Personne ne me croyait. Pour eux, ce n’était qu’une question de volonté et cela me culpabilisait énormément. Aujourd’hui, je sais que je n’avais pas à culpabiliser parce que ces situations dangereuses dans lesquelles je me mettais s’expliquaient par des processus psychiques compliqués, trouvant leur origine dans des "défauts" de construction de Vie, de moi.
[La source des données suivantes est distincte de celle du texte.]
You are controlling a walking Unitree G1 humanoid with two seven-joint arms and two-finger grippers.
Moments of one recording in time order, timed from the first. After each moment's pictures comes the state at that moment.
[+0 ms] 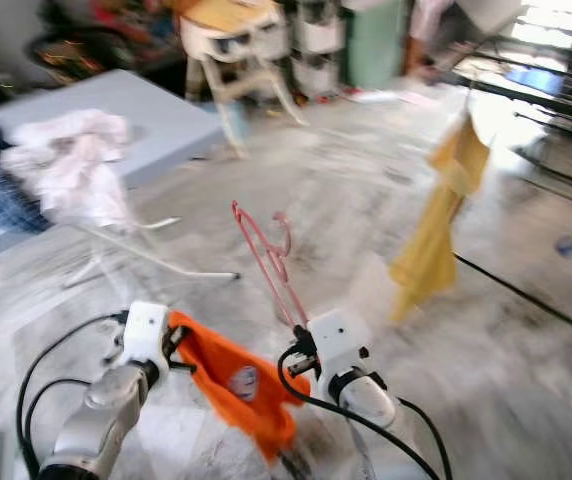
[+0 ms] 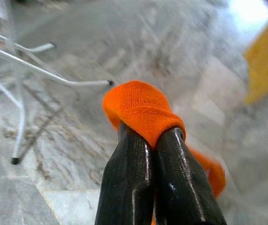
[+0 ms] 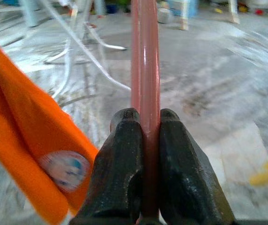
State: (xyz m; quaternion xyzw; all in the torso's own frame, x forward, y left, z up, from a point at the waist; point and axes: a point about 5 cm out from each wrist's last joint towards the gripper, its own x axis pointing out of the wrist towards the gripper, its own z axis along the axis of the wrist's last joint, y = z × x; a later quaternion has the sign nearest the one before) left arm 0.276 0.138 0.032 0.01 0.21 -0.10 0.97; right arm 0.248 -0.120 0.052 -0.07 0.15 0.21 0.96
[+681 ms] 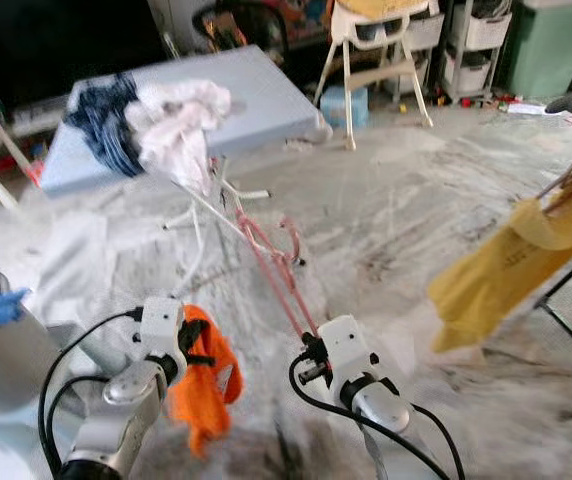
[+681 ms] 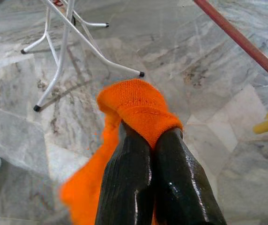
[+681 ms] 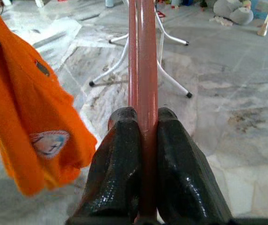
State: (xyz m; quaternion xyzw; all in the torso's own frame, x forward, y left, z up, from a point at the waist) left arm 0.277 0.123 0.031 -0.03 0.20 -0.10 0.97; right arm 0.242 -0.124 0.048 -0.06 0.16 0.22 0.96
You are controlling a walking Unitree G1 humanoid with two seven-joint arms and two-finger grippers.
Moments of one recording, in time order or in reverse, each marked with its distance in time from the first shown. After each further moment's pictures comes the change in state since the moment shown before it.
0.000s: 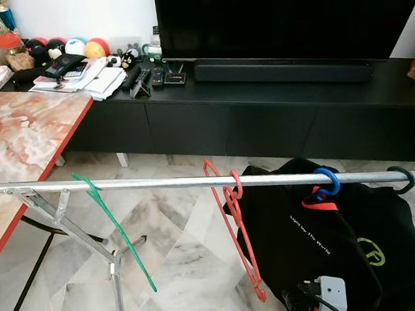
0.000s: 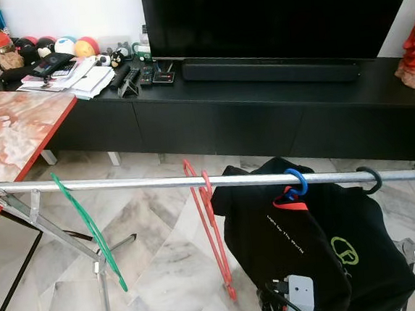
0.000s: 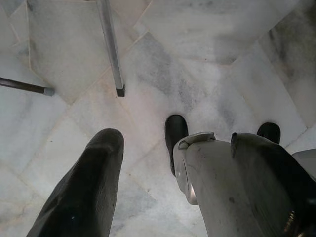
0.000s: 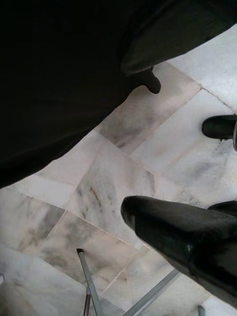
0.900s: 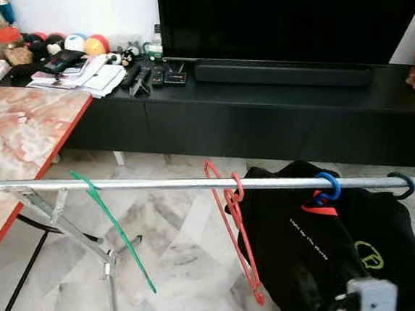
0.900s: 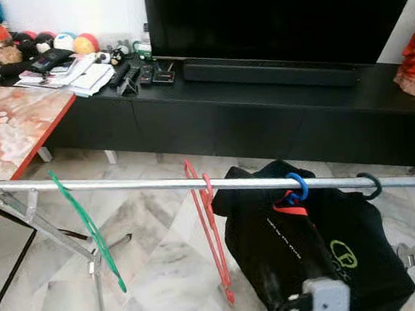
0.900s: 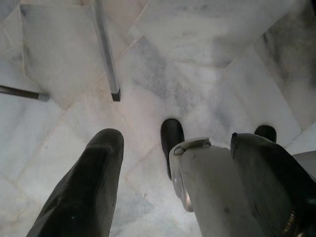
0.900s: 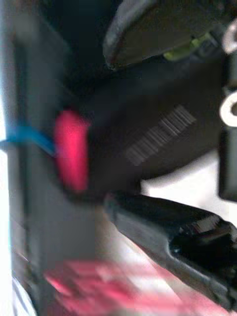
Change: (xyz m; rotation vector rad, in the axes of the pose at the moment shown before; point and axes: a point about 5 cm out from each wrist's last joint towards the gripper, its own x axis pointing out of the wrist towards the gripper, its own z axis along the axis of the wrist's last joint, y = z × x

Maintenant, je sais qu’il me faut fuir à tout prix ces situations à haut risque, j’ai conscience de cette fragilité. On en revient toujours à la drogue : un ancien drogué sait qu’il n’est jamais à l’abri d’une rechute alors il doit être très vigilant. . Par ailleurs, avec le traitement à base de thymorégulateurs et grâce au travail de compréhension de ce que je suis, je me sens désormais suffisamment forte pour ne plus aller dans le mur. Je commence à m’estimer suffisamment pour refuser toute humiliation et toute manipulation. Je me projette enfin dans le futur ; je ne réagis plus en fonction de ce qui serait bon tout de suite sans me préoccuper du reste. J’aspire aujourd’hui à une vie harmonieuse. Je veux pouvoir me coucher le soir sans colère ni dégoût de moi. Je veux vivre sereinement et pleinement en consacrant mon énergie à ce qui est bon pour moi, ce qui me remplit. Ce que je désire le plus ardemment c’est d’être calme.
Le calme après la tempête ?
Il pleuvra sûrement encore mais je ne veux plus d’ouragan dans ma vie. Les travaux de réfection sont ensuite beaucoup trop chers et épuisants. Aujourd’hui, avant de sortir, je regarde par la fenêtre. Si le ciel est gris, je prends un parapluie. S’il est bleu, je prends mes lunettes de soleil. S’il est trop menaçant, je ne sors pas.